◆ Work task ◆
Looking at the data below, report how many lines contain "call", with no other words.

++++ Data extract

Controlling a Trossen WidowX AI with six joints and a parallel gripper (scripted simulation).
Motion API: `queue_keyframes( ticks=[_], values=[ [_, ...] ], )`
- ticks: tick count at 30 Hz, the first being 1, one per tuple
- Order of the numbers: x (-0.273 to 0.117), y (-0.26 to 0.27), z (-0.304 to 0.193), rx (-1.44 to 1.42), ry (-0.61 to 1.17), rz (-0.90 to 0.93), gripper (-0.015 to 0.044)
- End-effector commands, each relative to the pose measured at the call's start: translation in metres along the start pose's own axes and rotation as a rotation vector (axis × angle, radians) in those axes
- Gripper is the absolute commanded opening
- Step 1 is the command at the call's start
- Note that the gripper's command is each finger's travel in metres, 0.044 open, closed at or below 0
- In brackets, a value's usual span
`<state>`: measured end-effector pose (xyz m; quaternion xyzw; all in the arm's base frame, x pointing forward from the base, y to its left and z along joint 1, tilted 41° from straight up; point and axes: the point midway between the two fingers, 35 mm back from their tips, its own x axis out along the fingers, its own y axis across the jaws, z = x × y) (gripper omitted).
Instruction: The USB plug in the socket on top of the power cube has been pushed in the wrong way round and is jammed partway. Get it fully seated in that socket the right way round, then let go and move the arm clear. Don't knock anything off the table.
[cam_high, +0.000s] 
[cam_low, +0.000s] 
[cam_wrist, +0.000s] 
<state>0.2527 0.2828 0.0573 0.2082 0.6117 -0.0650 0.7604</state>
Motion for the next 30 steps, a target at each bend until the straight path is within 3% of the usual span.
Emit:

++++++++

◆ Expected output ◆
2